Pahrump man dies days after rollover crash on Highway 160
A Pahrump driver died days after a rollover on Highway 160, renewing scrutiny of a corridor that has seen repeated ejection crashes.

Marcelo Guevara-Tlatelpa, 58, of Pahrump, died Friday, May 22, days after a rollover crash on State Route 160 that left him with life-threatening injuries. Nevada State Police said the wreck happened at about 11:10 p.m. Wednesday, May 13, near mile marker 25 in Clark County, when a northbound Nissan Frontier left the roadway, entered the center dirt median and overturned after the driver steered right and lost control.
Investigators said the truck struck a cable barrier in the rollover. Guevara-Tlatelpa was not restrained and was ejected from the vehicle before being flown by air ambulance for emergency treatment. His death was the 32nd traffic-related fatality in Nevada State Police Highway Patrol Southern Command’s jurisdiction this year, adding another grim mark to a corridor that many Pahrump residents use every day to reach Las Vegas.

State Route 160 is the main travel corridor between Las Vegas and Pahrump, and the Nevada Department of Transportation has said the upgraded rural highway segment averages about 8,600 vehicles a day. NDOT completed a $59 million, two-year widening project on a 6-mile stretch of SR 160 in southwest Clark County in 2020, but the agency has continued studying the broader SR 160 and SR 159 corridor for future improvements as growth pushes farther out from the Las Vegas Valley.
That study area runs about 70 miles along SR 160 from Las Vegas Boulevard to Roadrunner Road in Pahrump, along with about 16 miles of SR 159 from the SR 160 junction to CC-215 in Summerlin.

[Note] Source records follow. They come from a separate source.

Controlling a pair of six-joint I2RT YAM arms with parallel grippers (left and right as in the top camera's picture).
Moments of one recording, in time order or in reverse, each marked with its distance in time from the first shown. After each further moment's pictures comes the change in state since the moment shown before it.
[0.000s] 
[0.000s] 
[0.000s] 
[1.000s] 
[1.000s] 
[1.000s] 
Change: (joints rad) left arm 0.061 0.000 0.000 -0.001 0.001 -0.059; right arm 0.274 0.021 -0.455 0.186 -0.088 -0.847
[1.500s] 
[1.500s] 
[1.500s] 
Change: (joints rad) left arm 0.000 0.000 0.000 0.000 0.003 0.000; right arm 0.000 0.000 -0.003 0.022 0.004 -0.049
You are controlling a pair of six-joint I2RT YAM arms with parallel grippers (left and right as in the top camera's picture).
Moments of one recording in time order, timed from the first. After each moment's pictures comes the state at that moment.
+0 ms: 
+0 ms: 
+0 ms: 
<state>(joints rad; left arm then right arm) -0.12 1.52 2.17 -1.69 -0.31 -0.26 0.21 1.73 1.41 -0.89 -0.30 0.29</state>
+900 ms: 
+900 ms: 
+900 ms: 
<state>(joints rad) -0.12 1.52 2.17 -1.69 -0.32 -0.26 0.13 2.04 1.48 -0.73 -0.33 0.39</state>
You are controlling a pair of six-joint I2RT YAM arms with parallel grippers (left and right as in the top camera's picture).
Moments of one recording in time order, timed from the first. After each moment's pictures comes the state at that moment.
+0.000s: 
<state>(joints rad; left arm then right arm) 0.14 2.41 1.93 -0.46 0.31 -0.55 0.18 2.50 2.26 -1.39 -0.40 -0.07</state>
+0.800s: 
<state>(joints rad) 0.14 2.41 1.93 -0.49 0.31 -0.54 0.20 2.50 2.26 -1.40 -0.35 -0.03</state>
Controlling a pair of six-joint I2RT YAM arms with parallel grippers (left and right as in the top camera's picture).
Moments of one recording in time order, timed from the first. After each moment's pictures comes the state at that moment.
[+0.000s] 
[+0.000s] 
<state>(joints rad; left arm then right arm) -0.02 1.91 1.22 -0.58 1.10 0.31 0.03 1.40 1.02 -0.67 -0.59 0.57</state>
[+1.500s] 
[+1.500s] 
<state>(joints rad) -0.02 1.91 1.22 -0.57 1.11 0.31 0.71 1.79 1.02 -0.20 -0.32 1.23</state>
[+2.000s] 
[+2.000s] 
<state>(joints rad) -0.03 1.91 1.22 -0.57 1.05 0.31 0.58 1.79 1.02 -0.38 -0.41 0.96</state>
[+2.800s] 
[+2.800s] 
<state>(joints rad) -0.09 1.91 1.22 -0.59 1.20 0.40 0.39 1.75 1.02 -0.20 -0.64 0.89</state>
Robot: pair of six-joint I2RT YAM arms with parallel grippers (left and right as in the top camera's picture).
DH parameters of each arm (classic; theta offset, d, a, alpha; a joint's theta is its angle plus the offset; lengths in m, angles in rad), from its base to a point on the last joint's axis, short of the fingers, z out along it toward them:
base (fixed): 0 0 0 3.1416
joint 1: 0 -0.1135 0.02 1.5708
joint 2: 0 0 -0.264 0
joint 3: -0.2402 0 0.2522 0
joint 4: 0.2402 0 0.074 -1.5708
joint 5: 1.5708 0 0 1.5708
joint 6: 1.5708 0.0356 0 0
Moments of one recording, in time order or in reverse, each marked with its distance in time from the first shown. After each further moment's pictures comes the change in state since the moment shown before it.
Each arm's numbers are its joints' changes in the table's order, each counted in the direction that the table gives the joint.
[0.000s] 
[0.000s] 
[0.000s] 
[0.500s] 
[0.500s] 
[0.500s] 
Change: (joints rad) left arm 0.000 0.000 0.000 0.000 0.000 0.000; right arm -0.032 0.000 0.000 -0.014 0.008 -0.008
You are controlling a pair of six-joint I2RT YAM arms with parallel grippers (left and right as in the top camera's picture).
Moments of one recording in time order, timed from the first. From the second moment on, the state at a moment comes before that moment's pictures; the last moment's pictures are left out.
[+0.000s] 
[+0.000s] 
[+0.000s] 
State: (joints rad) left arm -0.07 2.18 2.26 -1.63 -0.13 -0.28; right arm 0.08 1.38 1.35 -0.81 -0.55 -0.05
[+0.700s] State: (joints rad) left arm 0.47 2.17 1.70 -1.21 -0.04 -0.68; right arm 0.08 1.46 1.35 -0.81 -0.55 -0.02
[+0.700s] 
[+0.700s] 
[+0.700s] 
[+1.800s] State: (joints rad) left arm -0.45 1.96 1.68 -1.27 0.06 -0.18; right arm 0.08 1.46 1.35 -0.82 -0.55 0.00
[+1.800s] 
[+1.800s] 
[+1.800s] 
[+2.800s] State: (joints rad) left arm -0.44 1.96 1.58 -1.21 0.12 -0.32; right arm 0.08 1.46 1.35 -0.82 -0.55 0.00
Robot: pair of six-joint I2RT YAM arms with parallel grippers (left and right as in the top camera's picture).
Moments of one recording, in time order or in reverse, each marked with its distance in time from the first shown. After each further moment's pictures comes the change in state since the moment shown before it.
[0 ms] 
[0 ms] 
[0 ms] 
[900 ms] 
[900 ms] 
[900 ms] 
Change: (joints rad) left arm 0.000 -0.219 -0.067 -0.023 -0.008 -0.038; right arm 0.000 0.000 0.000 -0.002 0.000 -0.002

NDOT has said the work is meant to identify future enhancements for drivers and other users as traffic increases along the route.
The latest death also fits a pattern that has long drawn concern on Highway 160. The Las Vegas Review-Journal has described SR 160 as one of Southern Nevada’s more dangerous roads, and a Dec. 24, 2024 rollover on Pahrump Valley Highway, also part of SR 160, killed 64-year-old David Gregory Roberts after he was ejected from his SUV. Statewide, Nevada recorded 386 roadway deaths in 2023, the second-deadliest year on state roads since 2006, according to state data cited in local reporting.
For Nye County commuters, the lesson on Highway 160 is unchanged: on a long rural route where speed, darkness and roadway geometry can turn a mistake into a fatal crash, seat belts remain one of the few protections that can still make a difference.